My Alleged Husband
Chapter 2030 - 1823: Far Away
"Dad, I never intended to live this way, nor did I ever think of hurting you like this. What I’ve done is my deepest pain. I just wanted to give you my best each time, yet I couldn’t do it myself. I don’t understand when I became like this, pushing myself step by step to the brink, only to realize in the end that everything I did was wrong.
You’re right, no one has wronged me, no one has betrayed me. The person who betrayed was not you, but me. I hurt you deeply, again and again, forgetting that it was you who gave me the warmest family, who taught me what family and love are. As I walked step by step to where I am now, I can no longer distinguish which is the true me. I’ve lost my true self; the original intention I once held dear has changed. I’ve become numb, indifferent!
Perhaps I really should learn what a man should and should not do, but all these years, I’ve never felt guilt, except towards you, for having hurt you. Can you understand? These things are actually the most painful memories in my heart. I pushed myself to the edge time and again because I was afraid, afraid of facing you, afraid of the pressure those things brought me over and over. Yet, I never cared about your feelings; I neglected them. That is the biggest mistake of my life!
As a father, you should resent me deep inside because I’ve never given you any care or help as a son. Instead, I’ve given you much sorrow and pain, time and again imposing everything of mine on you, discarding what I didn’t want. Deep inside, I have no worldview; I never thought about what I can or cannot do.
Sometimes, I just want to live a simple life, but why is it so hard? Who did I offend?
Do I deserve all the harm and pain, am I to be blamed? Is every betrayal and abandonment towards you my fault?

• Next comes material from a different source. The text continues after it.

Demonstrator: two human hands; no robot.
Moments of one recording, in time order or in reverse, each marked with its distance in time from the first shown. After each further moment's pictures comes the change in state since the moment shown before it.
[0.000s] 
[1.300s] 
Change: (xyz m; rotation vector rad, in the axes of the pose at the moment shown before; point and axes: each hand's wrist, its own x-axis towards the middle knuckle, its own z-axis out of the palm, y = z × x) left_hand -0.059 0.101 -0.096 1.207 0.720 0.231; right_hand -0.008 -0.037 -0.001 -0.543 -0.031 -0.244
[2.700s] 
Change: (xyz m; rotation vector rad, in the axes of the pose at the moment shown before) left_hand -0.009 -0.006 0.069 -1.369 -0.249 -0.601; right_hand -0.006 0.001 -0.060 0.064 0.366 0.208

Is everything I did truly unforgivable? In your world, no matter how much I give, what am I to you? Not even a part of this family. I drag myself back from the abyss of pain time and again, just hoping to live happily, but in the end, it’s another despair.
I really don’t know how many more days and nights like this I have to endure. I don’t even know how many such days and nights I’ve already endured. Under mental torment, I’m living stubbornly, fighting for an upward life because I’m afraid, afraid that I might crumble once I relax. I don’t dare let my taut nerves loosen even a bit. I’ve turned myself into a wooden person, feeling nothing towards anything, with only a plain face.

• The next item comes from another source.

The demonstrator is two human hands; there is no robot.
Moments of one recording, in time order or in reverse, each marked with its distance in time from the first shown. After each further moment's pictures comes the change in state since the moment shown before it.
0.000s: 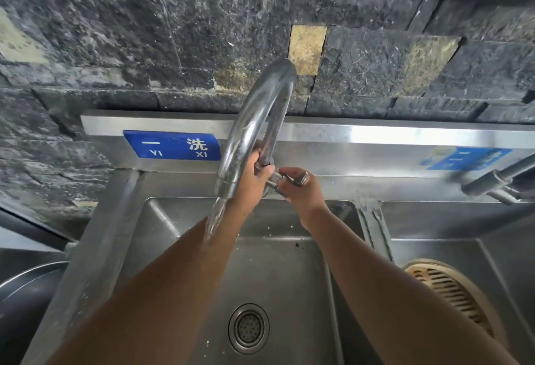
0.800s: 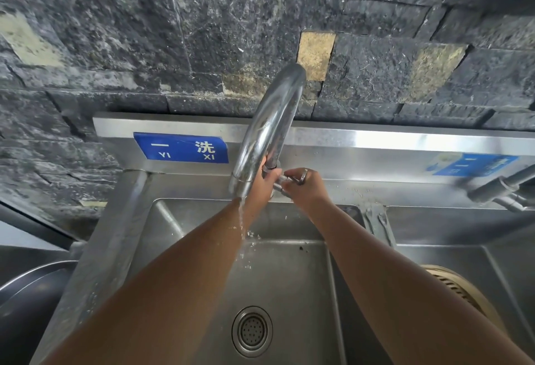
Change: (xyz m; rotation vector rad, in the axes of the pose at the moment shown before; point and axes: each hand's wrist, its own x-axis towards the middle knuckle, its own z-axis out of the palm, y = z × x) left_hand -0.004 0.009 -0.004 -0.071 0.005 -0.030; right_hand 0.012 -0.017 0.008 -0.289 0.051 0.014
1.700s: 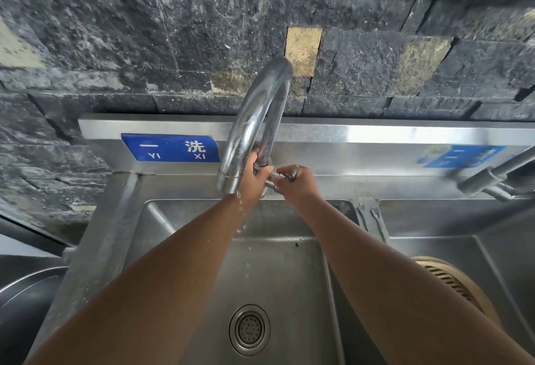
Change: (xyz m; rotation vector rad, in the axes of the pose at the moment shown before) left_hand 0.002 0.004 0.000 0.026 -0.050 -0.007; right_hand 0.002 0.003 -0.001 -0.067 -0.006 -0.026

When everyone thinks I’m a wooden person, when everyone thinks I’m unworthy of being a man, I haven’t given up on my dreams. Because I know deep inside, I can do without everything, care about nothing, but I must care about these matters. I want to turn everything of mine into the best in the world, want everyone who looks down on me, like my son, to bow to me repeatedly. But I can’t, my abilities are not as good as my son’s, my energy is not as much as his, and everything of mine is insufficient. I don’t know how he’s done it, but I know he’s paid a lot behind the scenes, endured much suffering, undergone repeated torture by others. I can’t comprehend how heart-wrenching that is.

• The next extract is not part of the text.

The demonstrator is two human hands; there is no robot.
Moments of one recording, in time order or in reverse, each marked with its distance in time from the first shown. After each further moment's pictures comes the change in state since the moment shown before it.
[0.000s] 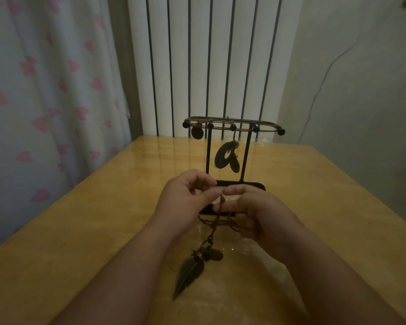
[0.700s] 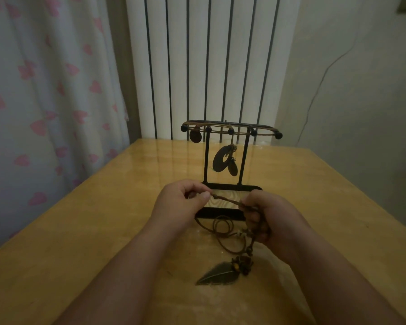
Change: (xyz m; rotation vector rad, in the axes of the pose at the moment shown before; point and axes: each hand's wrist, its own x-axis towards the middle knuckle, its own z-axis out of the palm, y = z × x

You are my father, and time and again, I long for your warmest response, longing to stay in this warm family. Even if the result is to leave, wounded all over, even if I can only hide alone in a corner in pain, I won’t easily give up. Ultimately, no matter what I do, I can’t achieve the best result. I always pass my most painful memories to everyone, burden others with my pain. I never thought whether others would feel hurt by my actions. I just know I’m doing this to take revenge on others, on society, on everyone who has wronged or wanted to harm me!"
Zhang Yichen suddenly realized how frightening such a father is, this is not like his father at all. His father was originally so timid, so why now speak such words, words that made his son feel terrified and unable to understand.
He doesn’t understand the pressure he’s placed on his father, causing such a swift transformation. Were his actions truly not wrong? Every time he spoke of how excessive his father’s actions were, how deeply they hurt everyone, but now, upon reflecting on what he’s done and said to his father, haven’t those also caused deep hurt? Perhaps people should live by putting themselves in others’ shoes, over and over, suppressing their pain onto others, and only getting the most unwanted results. Those results may seem normal to others but for oneself, are most painful.
"I think none of us should say anything anymore. Let us all live the lives we most want individually, without bearing these pains, and allow everyone to live happily. Why make ourselves so tired, why let even the slightest unhappiness affect others?
You’re all my family; please don’t hurt each other because we end up hurting the most, and it’s always us, as a family, receiving the greatest pain!"
Fame is something I can only reach for in vain; I so wish I could live happily and joyously.
Maybe in others’ eyes, in the face of reality, love can’t compete with the harsh reality, but I still believe that love is the most beautiful as long as there’s true love. No challenge is insurmountable."